Дежурные офицеры по вечерамъ обходили и лазаретъ. Тотъ же гусаръ во дни своего дежурства неистовствовалъ. Однажды, придя въ лазаретъ, онъ увидѣлъ на полу огромное пятно.

— Служителя! — закричалъ онъ. — Служителя! Это что? — грозно вопросилъ онъ, когда всѣ служителя сбѣжались. — Пятно?! Грязь заводить?! Под-те-реть!..

— Это тѣнь отъ абажура, ваше вскородіе, — осмѣлился замѣтить старшій служитель.

— Не разсуждать! Что? Еще разговаривать?! Я те покажу! Подтереть!

Гусаръ величественно удалился, а служителя кинулись усердно вытирать тѣнь отъ абажура…

Больные, которымъ не была назначена слабая порція, проводили время превесело.
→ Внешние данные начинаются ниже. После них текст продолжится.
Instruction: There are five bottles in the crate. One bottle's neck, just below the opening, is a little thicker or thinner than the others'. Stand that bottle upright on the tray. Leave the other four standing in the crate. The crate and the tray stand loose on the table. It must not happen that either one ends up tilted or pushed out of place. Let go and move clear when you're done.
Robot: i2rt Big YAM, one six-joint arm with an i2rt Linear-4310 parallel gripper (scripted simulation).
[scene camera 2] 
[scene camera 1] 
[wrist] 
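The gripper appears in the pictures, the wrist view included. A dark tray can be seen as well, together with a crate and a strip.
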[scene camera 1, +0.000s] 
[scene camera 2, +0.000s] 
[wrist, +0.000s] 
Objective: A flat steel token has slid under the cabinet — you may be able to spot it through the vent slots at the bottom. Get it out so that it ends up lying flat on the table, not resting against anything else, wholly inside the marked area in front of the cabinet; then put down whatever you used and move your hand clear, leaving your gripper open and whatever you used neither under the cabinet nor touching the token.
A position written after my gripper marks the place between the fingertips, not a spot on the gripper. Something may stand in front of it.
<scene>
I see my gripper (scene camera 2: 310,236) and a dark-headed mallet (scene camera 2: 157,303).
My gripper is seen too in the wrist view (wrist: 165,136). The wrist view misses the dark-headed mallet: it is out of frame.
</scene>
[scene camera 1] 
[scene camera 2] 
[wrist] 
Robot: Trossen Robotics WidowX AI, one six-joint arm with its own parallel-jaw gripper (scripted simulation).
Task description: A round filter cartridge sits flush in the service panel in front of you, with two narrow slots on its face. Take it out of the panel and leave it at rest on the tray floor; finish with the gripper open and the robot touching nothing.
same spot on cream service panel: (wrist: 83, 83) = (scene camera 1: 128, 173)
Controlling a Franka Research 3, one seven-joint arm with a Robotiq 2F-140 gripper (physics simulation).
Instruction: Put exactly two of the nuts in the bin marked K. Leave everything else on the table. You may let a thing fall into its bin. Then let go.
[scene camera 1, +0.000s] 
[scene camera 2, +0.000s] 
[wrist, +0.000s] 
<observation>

Пѣли, пили, курили, играли въ карты, принимали посѣтителей, вставали поздно, вообще дѣлали, что хотѣли, а лѣкарства, прописанныя докторами, преспокойно выбрасывали въ окно, на задній дворъ.

Примѣчанія[править]

  1. лат. Qui pro quo — Путаница, недоразумѣніе, одинъ вмѣсто другого (букв.: кто вмѣсто кого). Прим. ред.
  2. фр.
  3. Необходим источник цитаты
  4. лат.
  5. лат. Oleum ricini — Касторовое масло. Прим. ред.